Mixed Precision (BF16 — Modern Best Practice)
import torch
# BF16 — no loss scaling needed (A100+, H100)
with torch.autocast("cuda", dtype=torch.bfloat16):
output = model(x)
loss = criterion(output, y)
loss.backward()
optimizer.step()
Gradient Clipping
loss.backward()
grad_norm = torch.nn.utils.clip_grad_norm_(
model.parameters(),
max_norm=1.0 # standard for LLMs; try 0.5–2.0
)
optimizer.step()
# grad_norm tells you the norm BEFORE clipping
AdamW Optimizer Setup
# Standard LLM setup
optimizer = torch.optim.AdamW(
model.parameters(),
lr=3e-4,
betas=(0.9, 0.95), # β2=0.95 for LLMs (faster adaptation)
eps=1e-8,
weight_decay=0.1,
fused=True, # fused CUDA kernel — 20% faster
)
# Or: parameter groups (no weight decay on embeddings/norms)
no_decay = ["bias", "LayerNorm.weight", "embedding"]
params = [
{"params": [p for n,p in model.named_parameters()
if not any(nd in n for nd in no_decay)], "weight_decay": 0.1},
{"params": [p for n,p in model.named_parameters()
if any(nd in n for nd in no_decay)], "weight_decay": 0.0},
]
optimizer = torch.optim.AdamW(params, lr=3e-4)
Gradient Checkpointing
from torch.utils.checkpoint import checkpoint, checkpoint_sequential
# Option 1: wrap individual expensive blocks
class TransformerBlock(nn.Module):
def forward(self, x):
return checkpoint(self._forward, x, use_reentrant=False)
# Option 2: enable via HuggingFace
model.gradient_checkpointing_enable()
# Option 3: FSDP with activation checkpointing
from torch.distributed.fsdp.wrap import transformer_auto_wrap_policy
Checkpoint Saving/Loading
# Save
torch.save({
"step": step,
"model": model.state_dict(),
"optimizer": optimizer.state_dict(),
"scheduler": scheduler.state_dict(),
"scaler": scaler.state_dict(), # FP16 only
"loss": loss.item(),
}, f"ckpt_step_{step}.pt")
# Load
ckpt = torch.load("ckpt_step_1000.pt", map_location=device)

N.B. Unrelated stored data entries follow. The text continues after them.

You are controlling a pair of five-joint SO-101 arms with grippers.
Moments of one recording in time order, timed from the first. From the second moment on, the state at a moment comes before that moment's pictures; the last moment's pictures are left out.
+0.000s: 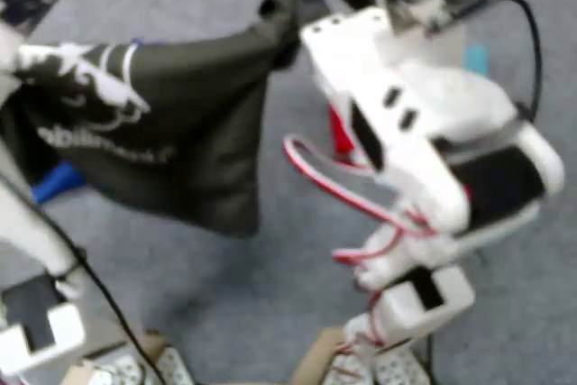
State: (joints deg) left arm -29.0 -3.8 -32.2 92.7 -61.0; right arm -20.6 6.4 -83.2 101.0 12.3
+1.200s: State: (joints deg) left arm 6.2 6.2 -16.8 85.5 -11.2; right arm -4.8 23.8 -28.1 56.4 24.1
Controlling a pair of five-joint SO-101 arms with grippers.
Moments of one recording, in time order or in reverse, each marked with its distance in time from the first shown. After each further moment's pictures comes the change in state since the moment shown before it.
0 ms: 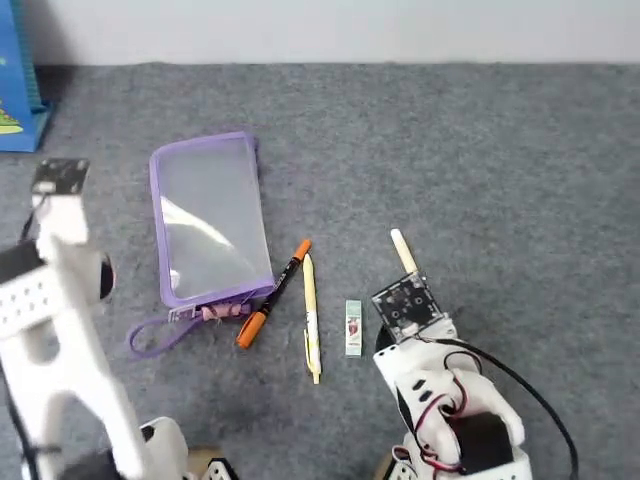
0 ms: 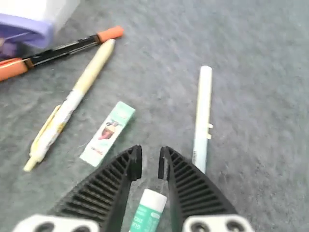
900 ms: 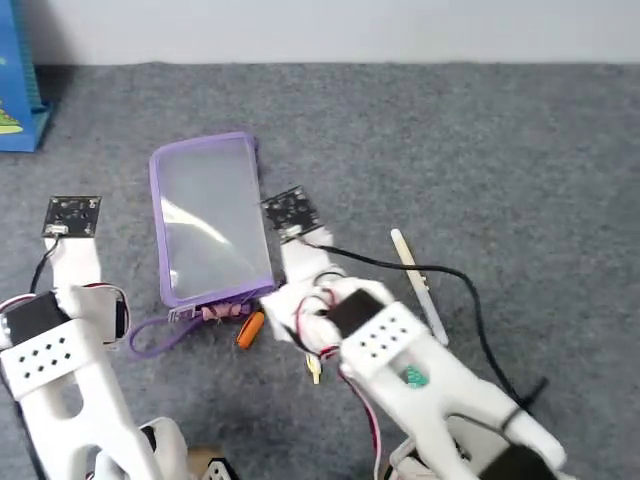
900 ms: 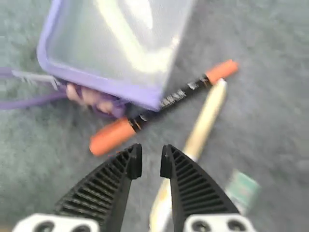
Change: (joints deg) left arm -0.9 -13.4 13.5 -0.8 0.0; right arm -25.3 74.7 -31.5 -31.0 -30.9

model.load_state_dict(ckpt["model"])
optimizer.load_state_dict(ckpt["optimizer"])
start_step = ckpt["step"]
Quick training sanity checklist: (1) Loss at random init ≈ log(N_classes) for CE? (2) Overfit single batch in <100 steps? (3) Grad norm in 0.1–2.0 range? (4) GPU utilization >85%? (5) No NaN anywhere? If all 5 pass, your training setup is correct — now focus on hyperparameters and data.